Another important question is whether widely-perceived-as-fair transitional justice is necessarily a positive thing. Even though it seems desirable to have more people perceiving the exercised transitional justice as a fair one, a deeper look into the very contents of their perceptions of “fairness” is always needed. Civil wars often lead to political shifts, redrawing of boundaries and reconfiguration of populations, frequently turning majorities into minorities and vice versa, thus creating conditions for vengeful tyranny of “new majorities”. A new majority can try to use it newly gained advantage to distort transitional justice into “transitional injustice”. Such transitional justice will most likely promote denial and forgetting, perpetuate violence and legitimate authoritarianism, thus institutionalising divisions and mistrust which corrupted the perception of “just” and “fair” in the first place, similar to what happened in post-war Rwanda, Uganda and Iraq (Loyle and Davenport 2015, Moghalu 2011, Vinjamuri 2007). This is especially possible, and hence dangerous after the wars waged in the name of “ethnicity” or “nation”, where conflicting communities often continue to understand both justice and injustice through ethnic- on nation-driven conceptions of fairness. One of the very reasons for which the ICTY was established was because the international community had justified doubts in the willingness of all three countries to prosecute their own people. If Serbia, Croatia and Bosnia had been left to try possible war criminals on their own, the result would most likely have been three versions of transitional justice – each for every community – all widely perceived as fair among the respective communities. Therefore, the fact that the ICTY has not been perceived as fair perhaps indicates how fair it actually is, since the perceptions of fairness these communities have are heavily biased and have proven to be dangerous to peace in the region.

Conclusion 242

This analysis showed that transitional justice must be perceived as truly fair in order to fulfil all its aims in an optimal manner, implying that considerable efforts should be invested in both seeking and promoting transitional justice if it is to prevent new war crimes, but also new wars of any kind.
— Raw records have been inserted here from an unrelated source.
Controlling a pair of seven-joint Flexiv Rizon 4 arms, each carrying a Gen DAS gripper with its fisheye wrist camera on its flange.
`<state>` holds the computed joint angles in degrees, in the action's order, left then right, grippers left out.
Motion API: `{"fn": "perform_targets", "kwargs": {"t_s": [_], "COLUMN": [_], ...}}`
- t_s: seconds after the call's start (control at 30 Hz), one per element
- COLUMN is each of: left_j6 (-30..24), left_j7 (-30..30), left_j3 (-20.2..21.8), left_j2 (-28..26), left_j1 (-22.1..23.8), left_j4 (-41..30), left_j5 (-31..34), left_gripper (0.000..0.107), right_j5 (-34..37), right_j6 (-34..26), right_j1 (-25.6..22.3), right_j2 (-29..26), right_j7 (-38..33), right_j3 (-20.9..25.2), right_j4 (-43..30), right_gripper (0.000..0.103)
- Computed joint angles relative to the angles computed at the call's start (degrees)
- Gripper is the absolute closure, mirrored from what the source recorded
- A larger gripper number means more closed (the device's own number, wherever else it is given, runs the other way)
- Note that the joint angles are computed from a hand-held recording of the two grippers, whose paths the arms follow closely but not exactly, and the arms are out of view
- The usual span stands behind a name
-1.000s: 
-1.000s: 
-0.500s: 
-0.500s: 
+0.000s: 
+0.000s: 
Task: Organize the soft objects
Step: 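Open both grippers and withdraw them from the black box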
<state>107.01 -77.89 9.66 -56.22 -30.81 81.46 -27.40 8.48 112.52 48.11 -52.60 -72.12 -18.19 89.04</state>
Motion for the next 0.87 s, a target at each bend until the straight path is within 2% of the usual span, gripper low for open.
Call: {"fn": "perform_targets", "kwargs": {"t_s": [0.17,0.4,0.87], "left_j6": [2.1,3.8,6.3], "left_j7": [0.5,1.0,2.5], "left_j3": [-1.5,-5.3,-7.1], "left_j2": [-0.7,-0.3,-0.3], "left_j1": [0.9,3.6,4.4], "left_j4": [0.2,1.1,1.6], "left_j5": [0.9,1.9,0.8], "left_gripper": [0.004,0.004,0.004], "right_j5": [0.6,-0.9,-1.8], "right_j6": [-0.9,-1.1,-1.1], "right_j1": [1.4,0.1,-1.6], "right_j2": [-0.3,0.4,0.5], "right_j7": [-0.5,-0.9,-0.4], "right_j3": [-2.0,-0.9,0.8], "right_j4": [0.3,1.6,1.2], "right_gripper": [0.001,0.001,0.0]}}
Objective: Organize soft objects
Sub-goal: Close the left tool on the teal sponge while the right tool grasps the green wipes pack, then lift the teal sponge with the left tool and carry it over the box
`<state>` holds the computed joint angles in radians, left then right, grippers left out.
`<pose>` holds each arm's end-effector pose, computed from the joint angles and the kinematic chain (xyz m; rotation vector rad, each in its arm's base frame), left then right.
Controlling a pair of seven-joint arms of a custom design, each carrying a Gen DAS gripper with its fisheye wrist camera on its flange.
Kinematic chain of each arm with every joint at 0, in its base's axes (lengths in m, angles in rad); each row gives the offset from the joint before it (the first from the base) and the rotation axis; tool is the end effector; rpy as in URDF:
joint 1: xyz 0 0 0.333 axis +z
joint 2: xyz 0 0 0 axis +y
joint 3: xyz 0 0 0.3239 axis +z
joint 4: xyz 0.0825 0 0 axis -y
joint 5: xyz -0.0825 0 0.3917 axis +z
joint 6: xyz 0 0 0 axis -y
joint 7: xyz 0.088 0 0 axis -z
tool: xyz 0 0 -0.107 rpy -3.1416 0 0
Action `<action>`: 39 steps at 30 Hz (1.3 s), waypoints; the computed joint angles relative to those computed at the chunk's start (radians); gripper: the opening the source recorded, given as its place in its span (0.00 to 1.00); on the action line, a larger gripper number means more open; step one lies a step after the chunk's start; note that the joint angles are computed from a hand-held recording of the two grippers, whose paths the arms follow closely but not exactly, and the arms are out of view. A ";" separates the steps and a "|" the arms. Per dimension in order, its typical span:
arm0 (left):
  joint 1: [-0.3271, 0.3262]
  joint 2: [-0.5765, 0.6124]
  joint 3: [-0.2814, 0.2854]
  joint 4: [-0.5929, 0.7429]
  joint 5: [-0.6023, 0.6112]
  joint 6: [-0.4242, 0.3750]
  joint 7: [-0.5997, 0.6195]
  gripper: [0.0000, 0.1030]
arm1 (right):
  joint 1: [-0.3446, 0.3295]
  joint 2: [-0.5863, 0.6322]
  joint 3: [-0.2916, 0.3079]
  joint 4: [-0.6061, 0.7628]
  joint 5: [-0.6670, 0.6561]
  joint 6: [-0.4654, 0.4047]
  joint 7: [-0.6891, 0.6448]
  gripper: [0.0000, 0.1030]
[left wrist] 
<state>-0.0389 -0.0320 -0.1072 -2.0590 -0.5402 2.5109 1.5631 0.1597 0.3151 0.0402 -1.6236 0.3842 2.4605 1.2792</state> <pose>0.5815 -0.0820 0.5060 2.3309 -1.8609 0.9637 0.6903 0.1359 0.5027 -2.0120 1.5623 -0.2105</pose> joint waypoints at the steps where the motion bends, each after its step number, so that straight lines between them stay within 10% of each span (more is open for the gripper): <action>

On the other hand, it is also clear that transitional justice is conducted in extraordinary circumstances, and that expectations from it are likewise extraordinary, making the achievement of widely-perceived-as-fair justice more difficult, if at all possible. Moreover, we have shown that the widely positive perceptions of transitional justice can considerably harm its fairness and turn it into “transitional injustice”, which is particularly dangerous in post-conflict circumstances where the opposing societies often perceive justice in a way corrupted by “ancient hatreds”. Nonetheless, perhaps a final solution to these weakness needs not at all to be pursued. The solution maybe lies in the change of looking at things, meaning that both transitional justice and optimal perceptions of it should be viewed as mutually-correcting, long-term processes. Analysing the way in which the attitudes towards the transitional justice among the affected communities change over time would be a good subject for future research on this issue since it might reveal different long-term consequences than those we would expect. The fact that the ICTY is perceived as unfair by the Serbs, Croats and Bosniaks is perhaps its biggest strength instead of weakness, which only needs time.


[1] On the aim of preventing the resumption of armed conflict see articles by Loyle and Davenport (2016), Elster (2004), Sarkin (1999).